(Extracted records)

=== Begin Enclosure ===

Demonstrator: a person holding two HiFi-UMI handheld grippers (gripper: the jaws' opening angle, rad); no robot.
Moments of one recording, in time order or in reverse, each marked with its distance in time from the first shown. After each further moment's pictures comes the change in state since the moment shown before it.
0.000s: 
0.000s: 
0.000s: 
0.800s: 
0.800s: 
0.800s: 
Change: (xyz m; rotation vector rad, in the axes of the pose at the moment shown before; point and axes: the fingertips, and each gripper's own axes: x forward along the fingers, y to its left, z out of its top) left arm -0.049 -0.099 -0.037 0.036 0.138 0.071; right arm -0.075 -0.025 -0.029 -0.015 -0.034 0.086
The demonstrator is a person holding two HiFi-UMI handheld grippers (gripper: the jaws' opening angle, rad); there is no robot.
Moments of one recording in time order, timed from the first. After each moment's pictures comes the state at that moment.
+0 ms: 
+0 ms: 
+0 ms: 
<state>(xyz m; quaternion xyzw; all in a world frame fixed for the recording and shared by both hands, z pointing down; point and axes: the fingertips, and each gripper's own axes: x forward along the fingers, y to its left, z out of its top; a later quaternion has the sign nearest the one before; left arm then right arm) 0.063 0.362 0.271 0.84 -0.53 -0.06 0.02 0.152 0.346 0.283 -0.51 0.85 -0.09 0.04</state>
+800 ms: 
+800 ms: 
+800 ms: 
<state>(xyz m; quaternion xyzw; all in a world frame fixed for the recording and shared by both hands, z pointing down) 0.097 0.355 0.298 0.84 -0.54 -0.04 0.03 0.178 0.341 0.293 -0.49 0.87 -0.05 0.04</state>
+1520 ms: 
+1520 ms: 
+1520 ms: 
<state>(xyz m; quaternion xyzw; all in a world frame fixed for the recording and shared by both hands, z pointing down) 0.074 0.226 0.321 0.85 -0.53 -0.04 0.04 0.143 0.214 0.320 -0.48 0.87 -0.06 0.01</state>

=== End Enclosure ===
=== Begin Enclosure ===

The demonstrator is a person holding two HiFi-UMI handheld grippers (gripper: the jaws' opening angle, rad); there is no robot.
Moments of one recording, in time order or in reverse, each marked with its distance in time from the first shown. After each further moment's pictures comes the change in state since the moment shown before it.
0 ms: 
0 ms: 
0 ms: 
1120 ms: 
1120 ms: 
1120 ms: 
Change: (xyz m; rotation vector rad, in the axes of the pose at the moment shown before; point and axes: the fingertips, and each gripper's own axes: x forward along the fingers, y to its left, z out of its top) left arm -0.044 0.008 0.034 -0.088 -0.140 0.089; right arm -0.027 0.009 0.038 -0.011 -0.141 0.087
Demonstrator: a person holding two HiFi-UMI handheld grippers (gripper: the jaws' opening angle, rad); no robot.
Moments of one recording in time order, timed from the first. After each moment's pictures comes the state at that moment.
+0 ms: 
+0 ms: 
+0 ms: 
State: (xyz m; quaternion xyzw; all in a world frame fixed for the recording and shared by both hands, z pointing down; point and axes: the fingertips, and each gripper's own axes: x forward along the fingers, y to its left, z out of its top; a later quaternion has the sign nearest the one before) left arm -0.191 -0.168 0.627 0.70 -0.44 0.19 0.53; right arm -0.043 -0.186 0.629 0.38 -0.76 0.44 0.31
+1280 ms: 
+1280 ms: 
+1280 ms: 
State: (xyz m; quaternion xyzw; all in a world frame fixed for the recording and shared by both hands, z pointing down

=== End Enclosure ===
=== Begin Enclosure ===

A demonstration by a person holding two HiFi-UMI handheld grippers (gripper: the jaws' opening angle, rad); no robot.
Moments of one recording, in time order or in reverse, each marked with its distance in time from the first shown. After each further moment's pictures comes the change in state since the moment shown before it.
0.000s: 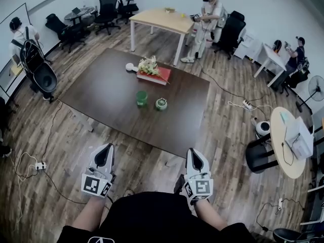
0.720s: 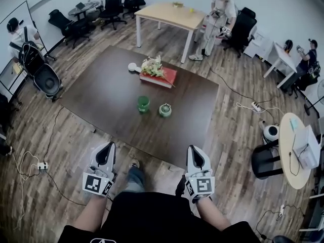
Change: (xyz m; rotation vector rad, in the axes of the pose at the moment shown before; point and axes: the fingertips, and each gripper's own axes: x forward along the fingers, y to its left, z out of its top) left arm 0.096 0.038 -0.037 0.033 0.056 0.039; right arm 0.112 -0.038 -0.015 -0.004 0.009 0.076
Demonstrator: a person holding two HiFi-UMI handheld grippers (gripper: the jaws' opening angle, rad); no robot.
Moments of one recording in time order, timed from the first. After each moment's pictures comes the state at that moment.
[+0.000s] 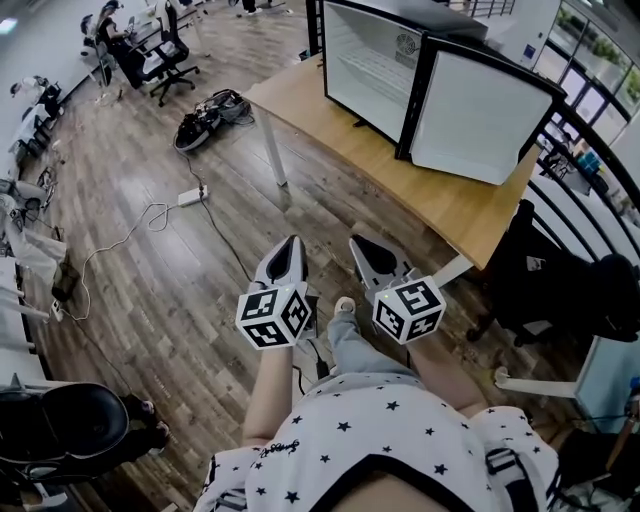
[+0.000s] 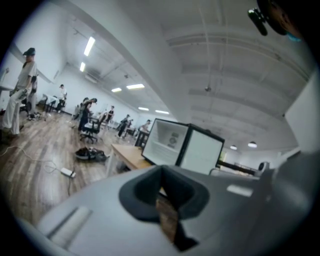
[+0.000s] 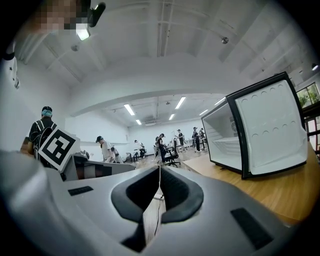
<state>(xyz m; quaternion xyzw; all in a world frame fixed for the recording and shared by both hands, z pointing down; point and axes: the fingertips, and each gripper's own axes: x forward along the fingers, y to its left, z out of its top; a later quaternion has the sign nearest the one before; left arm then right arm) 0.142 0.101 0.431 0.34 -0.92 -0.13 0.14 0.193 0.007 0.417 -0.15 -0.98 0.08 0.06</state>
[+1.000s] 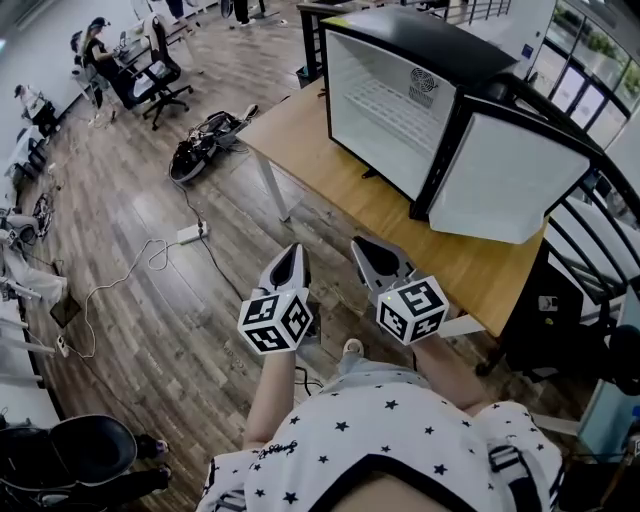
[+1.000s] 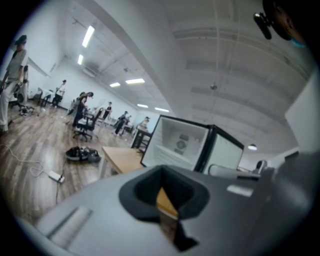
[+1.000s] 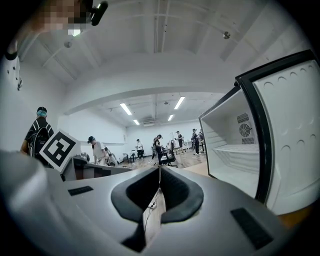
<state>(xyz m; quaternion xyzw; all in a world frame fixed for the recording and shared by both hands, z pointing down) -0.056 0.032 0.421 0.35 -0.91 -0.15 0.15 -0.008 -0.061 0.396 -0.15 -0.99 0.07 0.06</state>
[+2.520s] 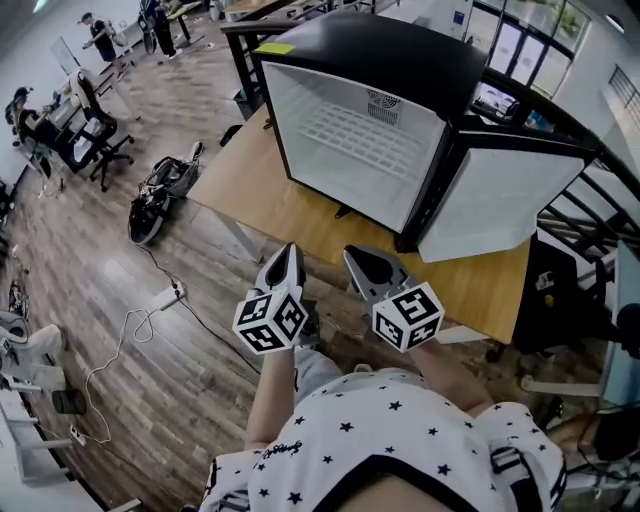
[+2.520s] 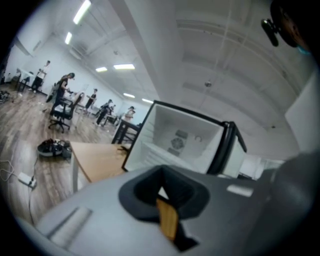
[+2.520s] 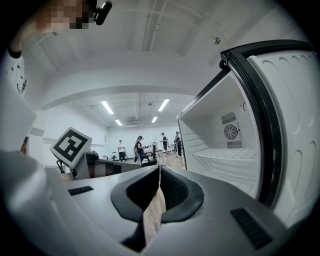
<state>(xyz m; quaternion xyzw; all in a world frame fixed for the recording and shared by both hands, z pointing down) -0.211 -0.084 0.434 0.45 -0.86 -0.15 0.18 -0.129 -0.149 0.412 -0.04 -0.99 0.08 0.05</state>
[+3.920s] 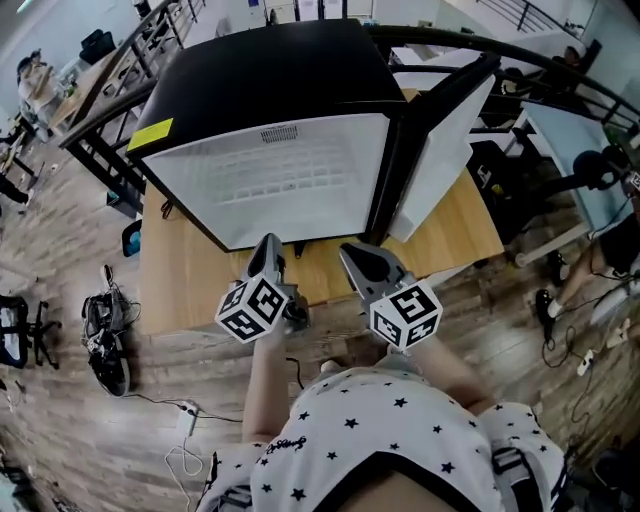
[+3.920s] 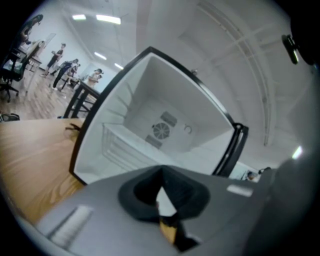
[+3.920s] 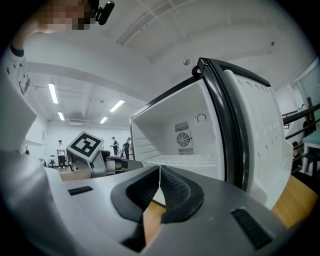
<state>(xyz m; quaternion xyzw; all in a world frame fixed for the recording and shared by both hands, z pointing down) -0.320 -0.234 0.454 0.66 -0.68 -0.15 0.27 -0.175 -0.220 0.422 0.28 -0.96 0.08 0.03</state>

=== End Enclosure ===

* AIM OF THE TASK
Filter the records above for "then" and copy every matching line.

* WRITTEN ANSWER
<state>(xyz m; quaternion xyzw; all in a world frame fixed for the recording and shared by both hands, z pointing down; point and axes: the fingertips, and each gripper's own axes: x forward along the fingers, y to its left, z out of its top; a later quaternion has the sign nearest the one before; left arm then right arm) 0.063 0.362 0.271 0.84 -0.53 -0.06 0.02 0.152 0.346 0.283 -0.51 0.85 -0.09 0.04</state>
<state>(xyz m; quaternion xyzw; all in a world frame fixed for the recording and shared by both hands, z pointing down; point and axes: the fingertips, and each gripper's own axes: x forward along the fingers, y to its left, z out of its top; a later quaternion has the sign nearest the one before; left arm then right arm) 0.142 0.101 0.431 0.34 -0.92 -0.13 0.14 0.193 0.007 0.417 -0.15 -0.98 0.08 0.06</state>

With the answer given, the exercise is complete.